Figure 6: Based on blockchain transaction volume and Benford’s law, source: Ouke Yunchain Research Institute
Figure 7: Not based on blockchain transaction volume and Benford’s law, source: Wind, Ouke Yunchain Research Institute
The public welfare project Waterdrop Chips claims to be based on the application of big data and blockchain. The following takes the blacklist of 122 dishonest fundraisers published on the official website as an example to explore the authenticity of the data on the blockchain technology chain from the perspective of Benford’s law. According to the previous discussion, the artificially prescribed data such as mobile phone numbers and ID numbers do not conform to Benford’s law, so the research object is set as the number of dishonest people each month from 2017 to the present.
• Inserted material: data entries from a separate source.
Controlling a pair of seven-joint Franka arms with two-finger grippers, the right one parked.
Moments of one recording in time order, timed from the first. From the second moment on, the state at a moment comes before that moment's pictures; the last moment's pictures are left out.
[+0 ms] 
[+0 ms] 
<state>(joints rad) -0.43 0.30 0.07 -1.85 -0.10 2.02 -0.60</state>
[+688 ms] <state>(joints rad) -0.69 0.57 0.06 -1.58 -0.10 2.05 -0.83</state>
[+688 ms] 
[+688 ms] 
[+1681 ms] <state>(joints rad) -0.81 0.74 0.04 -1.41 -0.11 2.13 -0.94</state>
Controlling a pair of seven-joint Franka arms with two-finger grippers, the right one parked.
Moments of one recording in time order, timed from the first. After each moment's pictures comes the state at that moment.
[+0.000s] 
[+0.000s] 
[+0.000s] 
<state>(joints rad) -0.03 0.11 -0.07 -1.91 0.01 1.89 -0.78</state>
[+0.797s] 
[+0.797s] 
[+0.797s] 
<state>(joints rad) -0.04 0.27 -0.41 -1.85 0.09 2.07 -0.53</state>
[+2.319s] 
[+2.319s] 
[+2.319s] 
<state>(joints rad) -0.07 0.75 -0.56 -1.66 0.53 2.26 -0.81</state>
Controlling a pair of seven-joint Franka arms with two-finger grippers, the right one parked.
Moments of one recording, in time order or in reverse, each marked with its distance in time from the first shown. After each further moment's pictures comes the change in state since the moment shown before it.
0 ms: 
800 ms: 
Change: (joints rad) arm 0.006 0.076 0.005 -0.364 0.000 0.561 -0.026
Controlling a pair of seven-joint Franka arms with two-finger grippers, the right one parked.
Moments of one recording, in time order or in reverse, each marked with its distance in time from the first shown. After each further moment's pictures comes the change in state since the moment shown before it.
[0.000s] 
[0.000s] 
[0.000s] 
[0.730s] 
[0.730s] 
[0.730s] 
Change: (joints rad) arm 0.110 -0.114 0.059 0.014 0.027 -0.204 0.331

The results are as follows.
Figure 8: The number of untrustworthy personnel and Benford’s law, source: Waterdrop Chip, Ouke Cloud Chain Research Institute
Limited by the number of samples, the first distribution of the number of untrustworthy people does not completely conform to Benford’s law, but generally presents a trend that the larger the number, the lower the probability of occurrence.
Although it has not been rigorously proven, a large number of practical tests have shown that Benford’s law is a widespread and interesting data law, which is used to mine data fraud, especially in financial data. The issue of Biden’s vote not complying with Benford’s law in the US general election has problems with the applicability and persuasiveness of the data, so it cannot be used as strong evidence to overturn the election results. As this article has repeatedly emphasized, Benford’s Law is only a method for discovering suspiciousness, not sufficient evidence. It is only the starting point rather than the end point of data fraud.
Benford’s law also applies to some data in the blockchain industry, such as the number of blockchain companies, the number of patents, and company financial data. In addition, the transparent and non-tamperable characteristics of blockchain technology itself help to maintain the authenticity of the data. And compared with a set of actual data, it is found that from the perspective of Benford’s law, the first distribution of data on the chain is reasonable.